:: Provided information ::

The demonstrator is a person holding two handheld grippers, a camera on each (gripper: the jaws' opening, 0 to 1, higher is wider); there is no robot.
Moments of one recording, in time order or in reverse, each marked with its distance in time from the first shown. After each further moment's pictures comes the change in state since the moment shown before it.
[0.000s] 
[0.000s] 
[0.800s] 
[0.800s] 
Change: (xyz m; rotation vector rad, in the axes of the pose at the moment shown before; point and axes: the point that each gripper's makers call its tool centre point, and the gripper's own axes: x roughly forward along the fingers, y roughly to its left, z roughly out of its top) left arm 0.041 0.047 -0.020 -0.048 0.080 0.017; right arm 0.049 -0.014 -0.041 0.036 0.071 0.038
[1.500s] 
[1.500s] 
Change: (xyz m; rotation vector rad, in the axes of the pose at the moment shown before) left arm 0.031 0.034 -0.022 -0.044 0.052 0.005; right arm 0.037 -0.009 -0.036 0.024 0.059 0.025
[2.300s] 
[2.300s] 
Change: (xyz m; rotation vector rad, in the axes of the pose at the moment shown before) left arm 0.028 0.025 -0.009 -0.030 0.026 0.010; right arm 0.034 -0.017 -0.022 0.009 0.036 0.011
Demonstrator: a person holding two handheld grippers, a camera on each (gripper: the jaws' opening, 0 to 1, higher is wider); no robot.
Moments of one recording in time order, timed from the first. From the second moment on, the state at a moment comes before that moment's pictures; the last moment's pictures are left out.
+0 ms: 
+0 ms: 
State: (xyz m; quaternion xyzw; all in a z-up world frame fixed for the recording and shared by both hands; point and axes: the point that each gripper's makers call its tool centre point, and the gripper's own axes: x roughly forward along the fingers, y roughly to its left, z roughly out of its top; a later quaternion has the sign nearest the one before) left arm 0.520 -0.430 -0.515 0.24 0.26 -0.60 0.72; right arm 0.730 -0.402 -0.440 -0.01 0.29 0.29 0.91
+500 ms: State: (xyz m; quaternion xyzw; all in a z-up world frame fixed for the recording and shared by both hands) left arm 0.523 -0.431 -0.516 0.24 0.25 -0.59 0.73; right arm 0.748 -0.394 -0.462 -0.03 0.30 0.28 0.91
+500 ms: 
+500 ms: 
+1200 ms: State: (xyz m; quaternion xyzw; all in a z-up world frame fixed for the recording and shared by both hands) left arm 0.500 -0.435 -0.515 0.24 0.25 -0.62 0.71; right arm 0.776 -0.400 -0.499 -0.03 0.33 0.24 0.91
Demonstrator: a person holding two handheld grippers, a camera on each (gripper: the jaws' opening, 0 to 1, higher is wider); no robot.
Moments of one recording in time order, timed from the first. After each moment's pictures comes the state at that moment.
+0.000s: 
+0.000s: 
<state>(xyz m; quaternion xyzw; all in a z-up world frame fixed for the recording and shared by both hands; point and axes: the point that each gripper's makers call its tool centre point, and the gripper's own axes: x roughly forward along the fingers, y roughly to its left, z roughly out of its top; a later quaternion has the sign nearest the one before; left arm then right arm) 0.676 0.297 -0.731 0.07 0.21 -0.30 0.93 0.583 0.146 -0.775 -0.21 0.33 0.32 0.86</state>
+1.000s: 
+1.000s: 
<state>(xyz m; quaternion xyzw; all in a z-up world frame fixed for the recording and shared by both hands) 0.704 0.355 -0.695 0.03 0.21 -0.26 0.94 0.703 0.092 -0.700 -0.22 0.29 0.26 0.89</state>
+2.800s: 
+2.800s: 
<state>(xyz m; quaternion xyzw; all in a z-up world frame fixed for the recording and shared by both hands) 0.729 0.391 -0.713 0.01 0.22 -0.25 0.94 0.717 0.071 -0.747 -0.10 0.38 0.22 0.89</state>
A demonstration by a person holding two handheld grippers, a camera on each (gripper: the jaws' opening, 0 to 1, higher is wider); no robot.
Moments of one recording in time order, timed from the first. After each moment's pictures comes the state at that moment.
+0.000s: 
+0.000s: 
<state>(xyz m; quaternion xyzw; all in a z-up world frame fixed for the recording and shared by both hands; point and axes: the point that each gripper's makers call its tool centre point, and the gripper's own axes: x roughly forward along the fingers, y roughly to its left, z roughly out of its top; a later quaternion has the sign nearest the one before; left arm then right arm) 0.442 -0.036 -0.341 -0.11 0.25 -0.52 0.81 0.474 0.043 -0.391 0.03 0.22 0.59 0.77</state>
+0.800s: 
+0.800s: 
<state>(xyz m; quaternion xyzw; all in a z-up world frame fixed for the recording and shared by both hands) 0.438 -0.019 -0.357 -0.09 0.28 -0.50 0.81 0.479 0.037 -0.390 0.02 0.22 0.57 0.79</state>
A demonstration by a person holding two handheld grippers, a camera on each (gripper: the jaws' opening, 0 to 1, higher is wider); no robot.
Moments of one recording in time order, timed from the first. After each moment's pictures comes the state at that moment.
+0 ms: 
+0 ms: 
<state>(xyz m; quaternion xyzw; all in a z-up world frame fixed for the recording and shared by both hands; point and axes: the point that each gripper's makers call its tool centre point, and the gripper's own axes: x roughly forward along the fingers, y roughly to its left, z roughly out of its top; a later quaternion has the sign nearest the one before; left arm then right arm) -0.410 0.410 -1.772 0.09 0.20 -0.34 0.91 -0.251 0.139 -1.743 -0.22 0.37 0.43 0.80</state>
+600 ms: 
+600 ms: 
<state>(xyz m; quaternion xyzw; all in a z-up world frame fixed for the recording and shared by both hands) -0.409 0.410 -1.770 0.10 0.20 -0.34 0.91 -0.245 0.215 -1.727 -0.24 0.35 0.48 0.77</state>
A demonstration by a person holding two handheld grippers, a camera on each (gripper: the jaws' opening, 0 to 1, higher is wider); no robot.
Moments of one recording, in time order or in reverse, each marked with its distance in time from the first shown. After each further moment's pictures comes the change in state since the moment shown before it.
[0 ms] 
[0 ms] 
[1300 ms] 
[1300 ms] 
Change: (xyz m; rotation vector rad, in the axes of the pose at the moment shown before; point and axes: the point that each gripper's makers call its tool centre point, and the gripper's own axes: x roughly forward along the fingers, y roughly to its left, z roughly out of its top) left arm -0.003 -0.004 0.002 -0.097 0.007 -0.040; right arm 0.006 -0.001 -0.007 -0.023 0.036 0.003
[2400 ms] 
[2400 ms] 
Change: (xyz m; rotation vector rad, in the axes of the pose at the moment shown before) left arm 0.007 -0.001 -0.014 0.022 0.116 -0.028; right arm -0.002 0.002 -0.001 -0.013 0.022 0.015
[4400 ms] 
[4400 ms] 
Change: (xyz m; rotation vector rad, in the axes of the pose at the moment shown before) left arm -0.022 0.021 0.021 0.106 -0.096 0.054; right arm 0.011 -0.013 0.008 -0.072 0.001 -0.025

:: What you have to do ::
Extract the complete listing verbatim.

:: Solution to this exercise ::
The demonstrator is a person holding two handheld grippers, a camera on each (gripper: the jaws' opening, 0 to 1, higher is wider); there is no robot.
Moments of one recording, in time order or in reverse, each marked with its distance in time from the first shown. After each further moment's pictures comes the change in state since the moment shown before it.
[0.000s] 
[0.000s] 
[0.800s] 
[0.800s] 
Change: (xyz m; rotation vector rad, in the axes of the pose at the moment shown before; point and axes: the point that each gripper's makers call its tool centre point, and the gripper's own axes: x roughly forward along the fingers, y roughly to its left, z roughly out of its top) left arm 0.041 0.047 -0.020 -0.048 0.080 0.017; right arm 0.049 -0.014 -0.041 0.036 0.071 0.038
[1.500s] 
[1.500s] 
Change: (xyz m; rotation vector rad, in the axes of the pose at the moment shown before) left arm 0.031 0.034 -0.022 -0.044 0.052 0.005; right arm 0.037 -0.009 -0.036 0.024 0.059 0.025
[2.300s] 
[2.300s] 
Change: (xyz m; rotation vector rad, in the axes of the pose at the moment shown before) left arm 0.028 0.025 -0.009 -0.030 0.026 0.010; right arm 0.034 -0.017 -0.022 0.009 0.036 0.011
Demonstrator: a person holding two handheld grippers, a camera on each (gripper: the jaws' opening, 0 to 1, higher is wider); no robot.
Moments of one recording in time order, timed from the first. From the second moment on, the state at a moment comes before that moment's pictures; the last moment's pictures are left out.
+0 ms: 
+0 ms: 
State: (xyz m; quaternion xyzw; all in a z-up world frame fixed for the recording and shared by both hands; point and axes: the point that each gripper's makers call its tool centre point, and the gripper's own axes: x roughly forward along the fingers, y roughly to its left, z roughly out of its top; a later quaternion has the sign nearest the one before) left arm 0.520 -0.430 -0.515 0.24 0.26 -0.60 0.72; right arm 0.730 -0.402 -0.440 -0.01 0.29 0.29 0.91
+500 ms: State: (xyz m; quaternion xyzw; all in a z-up world frame fixed for the recording and shared by both hands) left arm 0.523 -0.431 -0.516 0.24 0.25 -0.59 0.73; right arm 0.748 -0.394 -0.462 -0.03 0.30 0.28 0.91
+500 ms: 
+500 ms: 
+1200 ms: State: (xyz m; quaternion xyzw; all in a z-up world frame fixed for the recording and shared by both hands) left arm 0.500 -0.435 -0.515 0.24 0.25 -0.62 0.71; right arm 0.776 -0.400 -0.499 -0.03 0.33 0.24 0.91
Demonstrator: a person holding two handheld grippers, a camera on each (gripper: the jaws' opening, 0 to 1, higher is wider); no robot.
Moments of one recording in time order, timed from the first. After each moment's pictures comes the state at that moment.
+0.000s: 
+0.000s: 
<state>(xyz m; quaternion xyzw; all in a z-up world frame fixed for the recording and shared by both hands; point and axes: the point that each gripper's makers call its tool centre point, and the gripper's own axes: x roughly forward along the fingers, y roughly to its left, z roughly out of its top; a later quaternion has the sign nearest the one before; left arm then right arm) 0.676 0.297 -0.731 0.07 0.21 -0.30 0.93 0.583 0.146 -0.775 -0.21 0.33 0.32 0.86</state>
+1.000s: 
+1.000s: 
<state>(xyz m; quaternion xyzw; all in a z-up world frame fixed for the recording and shared by both hands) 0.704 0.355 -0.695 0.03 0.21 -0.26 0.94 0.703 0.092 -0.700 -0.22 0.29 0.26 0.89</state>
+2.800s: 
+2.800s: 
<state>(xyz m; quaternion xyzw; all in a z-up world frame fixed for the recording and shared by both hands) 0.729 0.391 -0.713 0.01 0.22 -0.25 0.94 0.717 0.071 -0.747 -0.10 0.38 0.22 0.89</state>
A demonstration by a person holding two handheld grippers, a camera on each (gripper: the jaws' opening, 0 to 1, higher is wider); no robot.
Moments of one recording in time order, timed from the first. After each moment's pictures comes the state at that moment.
+0.000s: 
+0.000s: 
<state>(xyz m; quaternion xyzw; all in a z-up world frame fixed for the recording and shared by both hands; point and axes: the point that each gripper's makers call its tool centre point, and the gripper's own axes: x roughly forward along the fingers, y roughly to its left, z roughly out of its top; a later quaternion has the sign nearest the one before; left arm then right arm) 0.442 -0.036 -0.341 -0.11 0.25 -0.52 0.81 0.474 0.043 -0.391 0.03 0.22 0.59 0.77</state>
+0.800s: 
+0.800s: 
<state>(xyz m; quaternion xyzw; all in a z-up world frame fixed for the recording and shared by both hands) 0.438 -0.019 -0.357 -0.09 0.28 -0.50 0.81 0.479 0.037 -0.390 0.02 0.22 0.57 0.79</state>
A demonstration by a person holding two handheld grippers, a camera on each (gripper: the jaws' opening, 0 to 1, higher is wider); no robot.
Moments of one recording in time order, timed from the first. After each moment's pictures comes the state at that moment.
+0 ms: 
+0 ms: 
<state>(xyz m; quaternion xyzw; all in a z-up world frame fixed for the recording and shared by both hands; point and axes: the point that each gripper's makers call its tool centre point, and the gripper's own axes: x roughly forward along the fingers, y roughly to its left, z roughly out of its top; a later quaternion has the sign nearest the one before; left arm then right arm) -0.410 0.410 -1.772 0.09 0.20 -0.34 0.91 -0.251 0.139 -1.743 -0.22 0.37 0.43 0.80</state>
+600 ms: 
+600 ms: 
<state>(xyz m; quaternion xyzw; all in a z-up world frame fixed for the recording and shared by both hands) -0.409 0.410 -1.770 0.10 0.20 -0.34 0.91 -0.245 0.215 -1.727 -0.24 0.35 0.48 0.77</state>
A demonstration by a person holding two handheld grippers, a camera on each (gripper: the jaws' opening, 0 to 1, higher is wider); no robot.
Moments of one recording, in time order or in reverse, each marked with its distance in time from the first shown. After each further moment's pictures comes the change in state since the moment shown before it.
[0 ms] 
[0 ms] 
[1300 ms] 
[1300 ms] 
Change: (xyz m; rotation vector rad, in the axes of the pose at the moment shown before; point and axes: the point that each gripper's makers call its tool centre point, and the gripper's own axes: x roughly forward along the fingers, y roughly to its left, z roughly out of its top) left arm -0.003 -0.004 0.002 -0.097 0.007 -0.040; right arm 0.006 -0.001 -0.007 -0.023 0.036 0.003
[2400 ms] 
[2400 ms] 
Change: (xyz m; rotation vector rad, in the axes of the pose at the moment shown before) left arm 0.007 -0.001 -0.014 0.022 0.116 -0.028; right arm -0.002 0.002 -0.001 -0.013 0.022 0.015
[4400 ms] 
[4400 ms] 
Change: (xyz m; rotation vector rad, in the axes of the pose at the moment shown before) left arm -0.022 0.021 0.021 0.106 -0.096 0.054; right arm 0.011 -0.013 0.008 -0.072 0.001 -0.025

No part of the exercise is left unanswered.